Belajar Ibadah, Melatih Istitha’ah
Setiap dua pekan sekali, kami berkumpul di KBIHU An Namiroh. Tidak langsung duduk, tidak langsung membuka buku manasik. Kami berjalan dulu—dua kilometer, bersama-sama.
Bagi sebagian orang, dua kilometer mungkin terdengar sepele. Tetapi bagi calon jamaah haji, jarak itu adalah pengingat awal: ibadah haji bukan hanya soal hafalan niat dan urutan rukun, melainkan juga soal kesiapan tubuh.
Manasik yang kami jalani memang sengaja dirancang berbeda. Setiap pertemuan dibuka dengan jalan kaki sekitar dua kilometer, baru kemudian dilanjutkan dengan praktik manasik dan pembekalan lainnya. Bukan tanpa alasan. Di tanah suci nanti, berjalan kaki bukan aktivitas tambahan—melainkan bagian utama dari ibadah itu sendiri.
Haji dan Realitas Jarak
Di atas kertas, haji terlihat sederhana: ihram, wukuf, tawaf, sa’i, tahallul, tertib. Namun di lapangan, setiap rukun itu dihubungkan oleh jarak.
Dari hotel ke Masjidil Haram.
Dari tenda Mina ke lokasi jumrah.
Dari Arafah ke Muzdalifah, lalu kembali ke Mina.
Dalam satu hari, jamaah bisa menempuh beberapa kilometer. Bahkan pada puncak haji, total jarak jalan kaki dapat mencapai belasan kilometer—di tengah cuaca panas, kepadatan manusia, dan kelelahan fisik.
Karena itulah, jalan kaki dua kilometer di awal manasik bukan sekadar pemanasan. Ia adalah simulasi kecil dari realitas besar yang akan dihadapi.
Dua Pekan Sekali: Ritme yang Manusiawi
Manasik dua pekan sekali memberi ruang bernapas. Tidak terlalu rapat, tidak terlalu jarang.
Dalam jeda dua pekan itu, jamaah punya waktu:
-
Mengulang materi manasik
-
Mempraktikkan jalan kaki secara mandiri
-
Menyesuaikan kondisi tubuh
-
Mengevaluasi diri: apakah masih cepat lelah, apakah lutut mulai terasa, apakah napas masih tersengal
Manasik tidak lagi terasa seperti kelas teori, melainkan proses pendampingan. Setiap pertemuan menjadi titik cek: bukan hanya pemahaman ibadah, tetapi juga perkembangan fisik.

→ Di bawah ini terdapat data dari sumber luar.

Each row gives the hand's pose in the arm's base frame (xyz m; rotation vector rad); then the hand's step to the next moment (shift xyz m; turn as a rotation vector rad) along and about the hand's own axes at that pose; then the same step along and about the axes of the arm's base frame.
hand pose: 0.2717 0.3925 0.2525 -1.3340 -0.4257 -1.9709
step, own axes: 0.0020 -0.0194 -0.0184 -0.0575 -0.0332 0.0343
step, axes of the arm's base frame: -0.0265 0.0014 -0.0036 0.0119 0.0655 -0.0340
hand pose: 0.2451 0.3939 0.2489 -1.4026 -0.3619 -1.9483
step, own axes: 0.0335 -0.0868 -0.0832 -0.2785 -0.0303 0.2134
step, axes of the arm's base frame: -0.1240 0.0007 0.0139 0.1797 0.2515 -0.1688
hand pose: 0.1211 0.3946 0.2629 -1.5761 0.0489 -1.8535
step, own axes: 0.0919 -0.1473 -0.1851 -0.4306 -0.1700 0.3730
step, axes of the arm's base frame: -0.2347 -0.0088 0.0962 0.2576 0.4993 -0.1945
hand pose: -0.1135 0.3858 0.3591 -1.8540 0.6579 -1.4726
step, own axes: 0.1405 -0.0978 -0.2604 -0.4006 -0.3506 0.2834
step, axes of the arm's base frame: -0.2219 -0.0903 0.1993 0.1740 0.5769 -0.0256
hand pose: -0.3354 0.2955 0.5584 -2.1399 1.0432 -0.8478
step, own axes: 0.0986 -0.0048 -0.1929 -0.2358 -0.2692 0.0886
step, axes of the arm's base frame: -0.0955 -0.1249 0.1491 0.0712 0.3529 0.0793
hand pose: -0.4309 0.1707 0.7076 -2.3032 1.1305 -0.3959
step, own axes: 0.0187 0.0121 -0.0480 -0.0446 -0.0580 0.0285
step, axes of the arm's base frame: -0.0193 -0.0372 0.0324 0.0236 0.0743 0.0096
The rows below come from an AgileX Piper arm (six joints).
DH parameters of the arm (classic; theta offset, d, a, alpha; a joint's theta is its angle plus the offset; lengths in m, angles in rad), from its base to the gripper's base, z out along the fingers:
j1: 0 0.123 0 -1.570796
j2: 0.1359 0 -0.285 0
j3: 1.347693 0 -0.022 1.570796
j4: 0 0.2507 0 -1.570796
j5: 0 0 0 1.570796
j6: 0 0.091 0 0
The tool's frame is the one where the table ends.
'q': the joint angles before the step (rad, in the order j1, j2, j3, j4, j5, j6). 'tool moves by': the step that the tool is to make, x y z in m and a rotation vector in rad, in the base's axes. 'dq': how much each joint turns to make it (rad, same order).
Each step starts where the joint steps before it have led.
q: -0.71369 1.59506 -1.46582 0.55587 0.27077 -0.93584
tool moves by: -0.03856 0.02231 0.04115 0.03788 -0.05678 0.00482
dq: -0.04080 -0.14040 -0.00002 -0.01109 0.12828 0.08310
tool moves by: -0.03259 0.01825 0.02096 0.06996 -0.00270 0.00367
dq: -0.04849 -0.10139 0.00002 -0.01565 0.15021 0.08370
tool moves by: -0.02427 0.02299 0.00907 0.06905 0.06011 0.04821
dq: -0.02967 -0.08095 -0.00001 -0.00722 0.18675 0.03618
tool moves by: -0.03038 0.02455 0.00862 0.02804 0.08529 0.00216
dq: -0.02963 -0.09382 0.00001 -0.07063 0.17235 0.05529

Jalan Kaki sebagai Bahasa Tubuh
Menariknya, banyak “cerita” muncul justru saat berjalan.
Ada yang baru sadar sepatunya terlalu keras.
Ada yang mulai belajar mengatur napas.
Ada yang memilih memperlambat langkah, belajar tidak memaksakan diri.
Di sinilah manasik menjadi sangat manusiawi. Jamaah belajar mendengarkan tubuhnya sendiri. Karena istitha’ah—kemampuan untuk berhaji—bukan sekadar dinyatakan lewat surat keterangan kesehatan, tetapi juga lewat kesadaran diri.
Islam tidak memaksa. Tubuh pun memberi sinyal.
Dari Istitha’ah Kesehatan ke Istitha’ah Kesadaran
Pemeriksaan kesehatan (MCU) memang menentukan kelayakan secara medis. Namun manasik yang disertai latihan fisik rutin membantu jamaah mencapai bentuk istitha’ah yang lebih dalam: kesiapan mental dan kesadaran batas diri.
Jalan kaki dua kilometer mengajarkan:
-
Kesabaran
-
Konsistensi
-
Kerendahan hati untuk berhenti jika lelah
-
Kebersamaan dalam ritme yang berbeda-beda
Semua itu kelak sangat dibutuhkan di tanah suci.
Manasik Bukan Sekadar Simulasi, Tapi Persiapan Hidup
Pada akhirnya, manasik seperti ini bukan hanya mempersiapkan jamaah untuk haji, tetapi juga untuk menjalani ibadah dengan lebih jujur.
Jujur pada kondisi tubuh.
Jujur pada kemampuan diri.
Jujur bahwa haji bukan ajang membuktikan kekuatan, melainkan perjalanan kepasrahan.